- [TASK PROMPT]:
Only the number is needed: count the lines below that hold the string "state".
PROVIDED MATERIAL Start Marker
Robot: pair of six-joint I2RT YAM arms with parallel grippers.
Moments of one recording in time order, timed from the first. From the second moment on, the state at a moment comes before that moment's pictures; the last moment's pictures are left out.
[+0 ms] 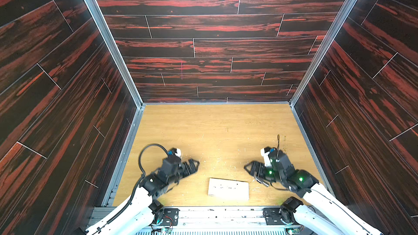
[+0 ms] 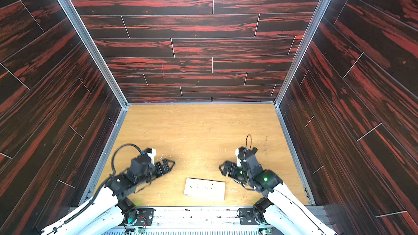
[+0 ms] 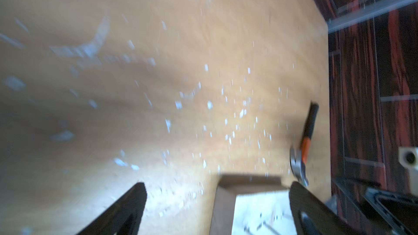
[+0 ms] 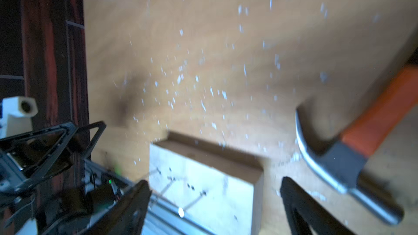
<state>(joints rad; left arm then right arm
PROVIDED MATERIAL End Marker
- [RESPONSE BOX]:
2